Port of Long Beach cargo volume down 5.8 percent in 2016
Slowed by industry headwinds and challenges that included a major customer declaring bankruptcy, the Port of Long Beach still moved almost 6.8 million containers in 2016, its fifth best year ever, the company said in its press release.
Overall cargo declined 5.8 percent in 2016 compared to 2015, as the Port was impacted by new ocean carrier alliances and the August bankruptcy of Hanjin Shipping, a South Korean company and former majority stakeholder at the 381-acre Pier T container terminal — Long Beach’s largest.
By year’s end, the Harbor Commission had approved an agreement for a subsidiary of Mediterranean Shipping Co., one of the world’s largest container ship operators, to take sole control of the long-term lease at Pier T.
Cargo was 8 percent lower in December compared to the same month in 2015. Imports decreased 8.2 percent to 271,599 twenty-foot equivalent units, or TEUs. Exports fell 2.5 percent to 122,933 TEUs, while empties declined 11.4 percent to 154,397 TEUs.

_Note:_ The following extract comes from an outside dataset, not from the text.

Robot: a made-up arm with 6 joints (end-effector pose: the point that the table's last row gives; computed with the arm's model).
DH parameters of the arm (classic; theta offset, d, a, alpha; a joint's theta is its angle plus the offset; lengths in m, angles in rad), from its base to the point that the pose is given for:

A total of 6,775,171 TEUs moved through docks in 2016. Imports totaled 3,442,575 TEUs, down 5 percent, and exports were up 0.3 percent to 1,529,497. Empty containers were down 11.7 percent to 1,803,098.
The year started on a high note in Long Beach, with shipments rising in early 2016 compared to the same period in 2015. Later in 2016, shifting service routes under the new alliances and the Hanjin bankruptcy contributed to a slide in cargo figures.
The Port of Long Beach is one of the world’s premier seaports, a gateway for trans-Pacific trade and a trailblazer in goods movement and environmental stewardship. With 175 shipping lines connecting Long Beach to 217 seaports, the Port handles $180 billion in trade annually, supporting hundreds of thousands of Southern California jobs.